Both of you (Cat/Habilis) have sensed this was the focal point of the debate. And it still is. Although you made a big mistake speaking of Nazis here, IMO. Here's why:

1) Negationnists have nothing to do with fascists or nazis. Fascists or nazis (or extreme-right people) do believe, in a vast majority, to gas chambers. Paradoxically, you should also know that Faurisson is a former extreme-left wing. His editor (Pierre Guillaume) was an anarchist. Most of his supporters are unconventional extreme-left people.

[Gas chambers]

2) Second point (self-criticism): I just used the expression 'believe in gas chambers'. That's a mistake I'm doing on free will to point out the fact you don't have to believe in gas chambers. They aren't some God or belief. They aren't a abstract entity, they're real. As Chomsky said, people who say they believe or not in gas chambers are fanatics. Normal people know they have existed.

[More about Faurisson and Chomsky: IMPORTANT]

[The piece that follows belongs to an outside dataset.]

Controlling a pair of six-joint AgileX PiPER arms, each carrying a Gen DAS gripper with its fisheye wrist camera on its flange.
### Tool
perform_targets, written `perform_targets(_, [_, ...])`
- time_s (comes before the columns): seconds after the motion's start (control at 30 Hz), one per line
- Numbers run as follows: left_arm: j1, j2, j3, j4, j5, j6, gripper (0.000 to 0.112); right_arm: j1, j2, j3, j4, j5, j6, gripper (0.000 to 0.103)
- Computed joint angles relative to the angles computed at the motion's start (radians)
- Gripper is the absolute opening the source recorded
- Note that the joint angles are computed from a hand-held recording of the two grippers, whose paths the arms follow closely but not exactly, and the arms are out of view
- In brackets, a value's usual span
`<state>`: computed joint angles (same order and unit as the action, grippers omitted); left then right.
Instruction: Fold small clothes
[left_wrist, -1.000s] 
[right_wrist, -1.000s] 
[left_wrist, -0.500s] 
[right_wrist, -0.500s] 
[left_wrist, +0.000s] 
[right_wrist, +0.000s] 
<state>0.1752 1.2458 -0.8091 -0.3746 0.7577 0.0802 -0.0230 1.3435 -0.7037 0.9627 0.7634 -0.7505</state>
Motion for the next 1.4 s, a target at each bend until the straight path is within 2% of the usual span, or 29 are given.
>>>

Now here's the whole story. You'll see it's more complex than simply defending freedom of speech, or not, or just a bit etc.

1.

Faurisson wrote a book entitled 'Mémoire contre ceux qui m'accusent de falsifier l'Histoire' (Against those accusing me to falsify History). In this book, he explains all his negationnist views, using psuedo-historical facts and figures, with a specific scientific technique which makes it real hard to attack in court.

2.

Some people (no importance who they are) attacked Faurisson, before and after the book was written. Books by Faurisson were being banned from publishing, his whole work (professional and non-professional) was being throttled. Faurisson was banned fro his university, and then banned from the French education system.

3.

Chomsky read about that and wrote a letter to Faurisson (before the Mémoire book was published) where he explained freedom of speech was a universal right, and that M. Faurisson deserved that right like everyone.

4.

Now the big point: Faurisson's editor, Pierre Guillaume, decided to include this letter at the beginning of the book and then published it._The Chomsky letter wasn't destinated for this usage. Guillaume just asked Chomsky if he could use his letter, Chomsly answered: do whatever you want with it. He didn't know he was going to be published in Faurisson's book !

5.

The controversy starts here: this letter became a preface to the book to the eyes of many. That's a mistake ! You write a preface when you agree with the author and when (consequently) you have read the book. That wasn't the case for Chomsky. Faurisson and Guillaume called the letter an 'incipit' to the book (incipit, Latin: beginning).

6.

Chomsky realized the terrible error and asked for the letter to be removed. Too late: the book was published.

Extreme Jewish organizations (such as the B'nai Brith) started attacking Chomsky. Media did too, some Parisian intellectuals joined. Chomsky received stones during conferences in France. Since that (20 years ago), he did not come again to France, exasperated by this stupid controversy. He, a Jew, a son of Jewish linguist, accused to be negationnist ! Nonsense.

---

Now you know the whole story. Patheitc, isn't it ? It's a story of blindness: Faurisson and ierre Guillaume were blind and didn't see the published letter would ruin Chomsky (or maybe he was aiming at it). Chomsky was blind and did not see the consequences of saying 'do whatever you want with it'. French people, from extremists to media, were blind not to see Chomsky had been (at least) tricked.